Surely it’s a sign of middle age that the youthful Saturday nights I recall fondly aren’t about dancing at Rupert’s Nightclub in Golden Valley or downing tequila sunrises to the bluesy sounds of Lamont Cranston at the Cabooze.
My memories go further back, to the early 1970s, when CBS had the best comedy lineup on TV. All in the Family at 7 p.m., followed an hour later by The Mary Tyler Moore Show — essential viewing for a shy but ambitious teenage girl — followed by Bob Newhart as a delightfully droll therapist and capped off by an hour with Carol Burnett.
I’ve been thinking of CBS Saturdays during this cold, icy Minnesota winter when finances, the frigid weather and the press of graduate school have conspired to keep me home most weekend nights. I find myself knitting again and curling up with my dogs to watch Downton Abbey, Madam Secretary, The Good Wife and, more recently, Mercy Street — a sometimes shockingly accurate Civil War–era drama set in a makeshift hospital on the border of North and South.
What these shows all have in common is what too many Hollywood films still lack: strong, vulnerable, believable female characters whose stories help me write and weave my own.
Long live C.J. Cregg
The best gift my older son, Sam, ever gave me was a boxed set of all seven seasons of The West Wing, the most inspiring drama ever made for television.
I loved the portrayal of Chief of Staff Leo McGarry as a recovering alcoholic, the poetic idealism of speechwriter Sam Seaborn, the soaring speeches of President Josiah Bartlet (a Notre Dame graduate and Nobel Prize–winning economist) and the identity struggles of his accomplished physician wife.

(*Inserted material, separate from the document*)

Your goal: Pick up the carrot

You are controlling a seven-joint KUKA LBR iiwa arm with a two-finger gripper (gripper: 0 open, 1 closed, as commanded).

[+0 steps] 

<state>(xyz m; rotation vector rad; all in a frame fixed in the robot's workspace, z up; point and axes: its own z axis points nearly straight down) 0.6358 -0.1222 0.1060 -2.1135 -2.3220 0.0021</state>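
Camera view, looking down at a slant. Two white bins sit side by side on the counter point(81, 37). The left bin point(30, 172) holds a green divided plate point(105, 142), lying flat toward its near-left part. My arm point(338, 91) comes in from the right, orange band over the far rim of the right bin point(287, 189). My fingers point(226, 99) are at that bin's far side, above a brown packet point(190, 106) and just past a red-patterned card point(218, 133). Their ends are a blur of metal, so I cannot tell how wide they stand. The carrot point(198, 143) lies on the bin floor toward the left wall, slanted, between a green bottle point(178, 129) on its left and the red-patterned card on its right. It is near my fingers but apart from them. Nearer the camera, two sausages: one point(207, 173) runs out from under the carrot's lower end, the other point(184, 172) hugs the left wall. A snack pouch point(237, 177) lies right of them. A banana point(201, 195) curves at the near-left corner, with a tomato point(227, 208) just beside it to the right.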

But I watched The West Wing for C.J. Cregg, the tall, sharply dressed, fast-talking press secretary who — like most women — found her voice and professional confidence as she grew older, more experienced, less naïve.
C.J. made me wish I’d majored in political science instead of English in college. She helped me see the value and trust inherent in office friendships. Lacking any life outside of work, she helped me appreciate the hard-won balance I sustained during my years of commuting and raising children.

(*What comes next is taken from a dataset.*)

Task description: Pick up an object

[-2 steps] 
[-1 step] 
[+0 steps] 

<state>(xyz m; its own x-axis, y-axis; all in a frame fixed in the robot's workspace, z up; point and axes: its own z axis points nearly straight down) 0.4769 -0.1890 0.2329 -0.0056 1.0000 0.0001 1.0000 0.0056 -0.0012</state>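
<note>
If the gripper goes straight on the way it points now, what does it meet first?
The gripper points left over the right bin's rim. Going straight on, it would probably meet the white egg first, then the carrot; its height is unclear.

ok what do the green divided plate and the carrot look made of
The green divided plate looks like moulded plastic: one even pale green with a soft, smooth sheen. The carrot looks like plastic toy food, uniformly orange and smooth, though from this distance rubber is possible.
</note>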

A natural evolution of Mary Richards’ TV producer some 25 years on, C.J. showed viewers that women can be smart and soft, tough and tender, feminist and feminine. Name one mainstream American film besides the obvious — Thelma and Louise, Norma Rae, The Kids Are Alright — that dares to show the lined faces and toned bodies of middle-aged women in all their hope and heartbreak, their character and complexity.
Today’s television heroines
Premium cable channels and streaming services like Netflix and Amazon have created opportunities for women on surprisingly sophisticated shows. (House of Cards and The Newsroom, from West Wing creator Aaron Sorkin, are among my favorites.)
TV series about “women of a certain age” catch my attention, because I seldom see those stories in Hollywood films.
- The Servants of Downton: From Daisy, the cook’s assistant who is getting an education to get out of a life of service, to Mrs. Hughes, the housekeeper and head of the maids, the women downstairs in Downton Abbey resonant more with my paycheck-to-paycheck existence than the fancy clothes and silly romantic troubles of the Crawley sisters upstairs. Anna’s rape at the hands of a visiting valet in season 4 — her shame and her fear of telling her husband — was harrowing, realistic, must-see TV.
- Mercy Street: Women had no property rights and couldn’t vote during the time of the Civil War. The first women’s rights convention was held in 1848, and out of that social movement and the reality of men being away at war came women’s emergence into relief work and nursing. Reformer Dorothea Dix was an advocate of female nurses. Her courage is channeled on the new PBS series Mercy Street by Mary Phinney, a widow and woman of privilege who seeks a new purpose in life.
- The Good Wife: Google “Alicia Florrick,” and it’s no wonder you’ll find stories about her hair, her clothes. The character is too perfectly put together for my taste, and the series never achieved the promise of its premise. (Why not explore what Alicia gets out of staying married to her philandering husband?) But I still watch, occasionally, for The Good Wife’s focus on the compelling female friend — for five seasons the sassy, savvy Kalinda and, this season, Lucca Quinn.
- Madam Secretary: It’s no West Wing, and conservative commentators say the series’ purpose is to get Hillary Clinton elected. That’s one reason I like it. More important, though, Secretary of State Elizabeth McCord shows the real-world struggles of maintaining a family and an always-on career. If husband Henry McCord is too much of a women’s wet dream (an academic, a dad who cooks, a sexy guy who insists that he and his wife talk), that’s OK. I tell my husband that Henry is a role model he can aspire to.
We’ll be reminded this Sunday night about the #OscarsSoWhite movement. Check out the Best Director category; women are underrepresented, too.
So even though TV remains, for me, an “only if I have time” pastime, I am watching television more often than I am going to the movies. Enough of the action flicks, the December-May romances. For my own sense of self, especially as I age, I want to see women whose lives feel real.